The Quake2World engine draws a fair amount of attention on account of its performance when compared to other Quake- and Quake2-derived engines. On certain hardware, it does benchmark as much as 400% faster than the Quake2 3.21 engine source, upon which it was originally based. And so I figured I'd take a moment to talk about some of my optimizations.
Quake2 was released in 1997. Hardware acceleration was only available on higher-end PC's, and things like multitexture and vertex arrays which are commonplace today didn't even exist then. So naturally, Quake2's rendering techniques appear very dated in 2008. Multitexture was made a part of the OpenGL specification in version 1.2.1, and is available on most 2nd generation hardware (TNT or newer). I strongly recommend cleaning up the renderer and removing any non-multitexture rendering paths.
Vertex arrays are a bit more effort to introduce correctly, but are also one of the keys to achieving higher geometric complexity in your scenes. Vertex buffer objects are rather easy to slot in right next to your vertex array code if you plan your GL state management intelligently. The advantage of using these techniques is that you can reduce the number of API calls per frame (e.g. glVertex3fv) by an entire order of magnitude.
The smartest way to do this is to assemble massive precomputed vertex arrays for all static geometry at level load. This includes the world model (.bsp) and all non-animated mesh models (.obj, .md3, ..). World surfaces do not need to hold references to all of their vertexes and texture coordinates, but instead they can simply hold an integer offset into the shared arrays created for the .bsp. With arrays in place, drawing a series of surfaces can be broken down to binding the arrays in client state and calling glBindTexture and glDrawArrays for each surface.
Texture binds (glBindTexture) are rather expensive too, and so to minimize these per frame, you should group the world surfaces by texture at level load. I use a level of indirection via pointers arrays to accomplish this. Arrays of surface pointers are assembled according to world texture, and I iterate over these arrays after marking the visible surfaces each frame. In this way, we draw by material, rather than drawing back-to-front like the BSP recursion naturally yields. This does pose problems for overlapping transparent objects, but there are workarounds for these cases.

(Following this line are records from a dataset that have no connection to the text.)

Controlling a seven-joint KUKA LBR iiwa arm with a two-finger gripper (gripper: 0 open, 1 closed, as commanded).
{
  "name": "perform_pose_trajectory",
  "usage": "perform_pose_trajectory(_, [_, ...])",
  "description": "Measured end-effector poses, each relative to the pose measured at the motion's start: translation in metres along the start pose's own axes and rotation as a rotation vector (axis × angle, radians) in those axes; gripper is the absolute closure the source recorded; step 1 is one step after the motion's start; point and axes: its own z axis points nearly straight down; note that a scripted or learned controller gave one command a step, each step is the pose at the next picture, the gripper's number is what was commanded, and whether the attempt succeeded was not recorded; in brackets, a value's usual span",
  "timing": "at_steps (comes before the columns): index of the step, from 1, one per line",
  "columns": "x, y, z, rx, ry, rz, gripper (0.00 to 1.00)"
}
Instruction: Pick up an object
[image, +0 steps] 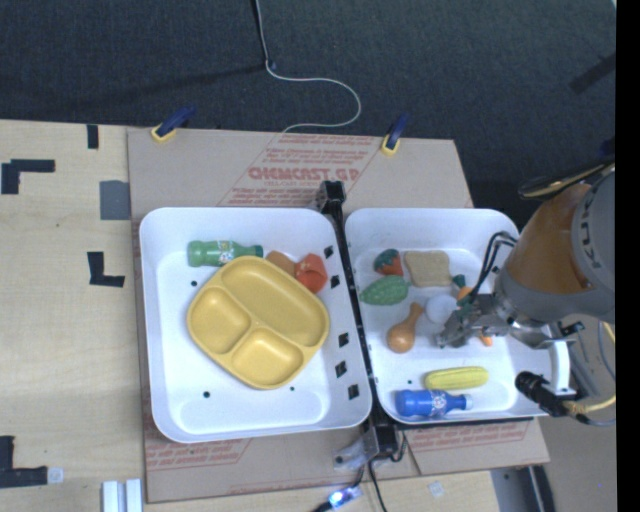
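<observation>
Surface: two shallow white bins are sitting side by side on a cardboard sheet (300, 170) laid over a pale wooden bench (60, 330); dark carpet is showing at the far side.
Left bin (160, 330): is holding a yellow divided plate (258, 321), a green bottle (224, 253) lying at its far edge, and a red-orange toy (310, 270) touching the plate's far right rim.
Right bin (500, 225): is holding a tan bread slice (428, 268), a green leaf shape (385, 291), a brown drumstick (404, 330), a yellow corn cob (456, 378) and a blue bottle (430, 403) (the last two lying at the near side).
Arm: is reaching in from the right, grey with an orange band (550, 245).
Gripper (462, 330): is hanging low over the right bin, just right of the drumstick and just beyond the corn cob; whether its jaws are parted or hold anything cannot be told.
Textures: the toys are looking smooth and plastic, the corn cob ridged.
</observation>
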Motion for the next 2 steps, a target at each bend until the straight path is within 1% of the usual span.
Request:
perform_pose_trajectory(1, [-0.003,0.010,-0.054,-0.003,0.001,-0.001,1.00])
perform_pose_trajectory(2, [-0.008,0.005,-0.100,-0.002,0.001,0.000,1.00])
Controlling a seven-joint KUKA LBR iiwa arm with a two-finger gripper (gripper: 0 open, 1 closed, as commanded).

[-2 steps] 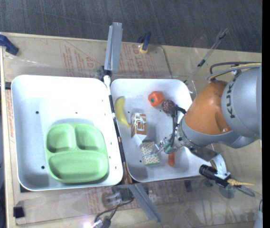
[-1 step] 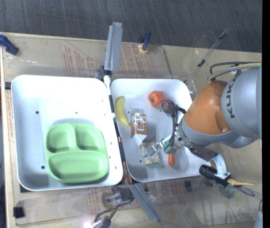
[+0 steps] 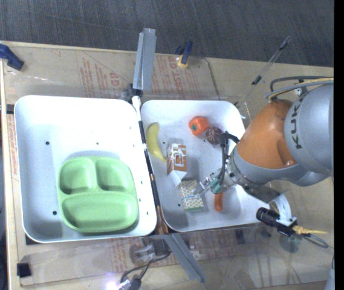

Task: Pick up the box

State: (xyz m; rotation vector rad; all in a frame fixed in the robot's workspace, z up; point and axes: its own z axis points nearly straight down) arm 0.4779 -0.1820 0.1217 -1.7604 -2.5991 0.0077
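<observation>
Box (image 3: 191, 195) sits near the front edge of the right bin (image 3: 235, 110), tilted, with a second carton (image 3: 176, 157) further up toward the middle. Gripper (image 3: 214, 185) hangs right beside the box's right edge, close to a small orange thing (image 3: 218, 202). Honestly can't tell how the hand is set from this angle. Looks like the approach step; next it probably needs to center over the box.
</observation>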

There are additional benefits to decoupling your BSP recursion strategy from your rendering functions as described above. The flexibility gained here opens the door for multithreading, allowing one core to tackle the BSP work while the another adds particles and entities to the view, or sorts transparent objects for the Painter's algorithm.
These are probably the most drastic and beneficial changes I've found useful. There are many others, and I'm hopeful to find more. "The fastest way to do something is to not do it." Keep that phrase in mind, and keep plugging away at it.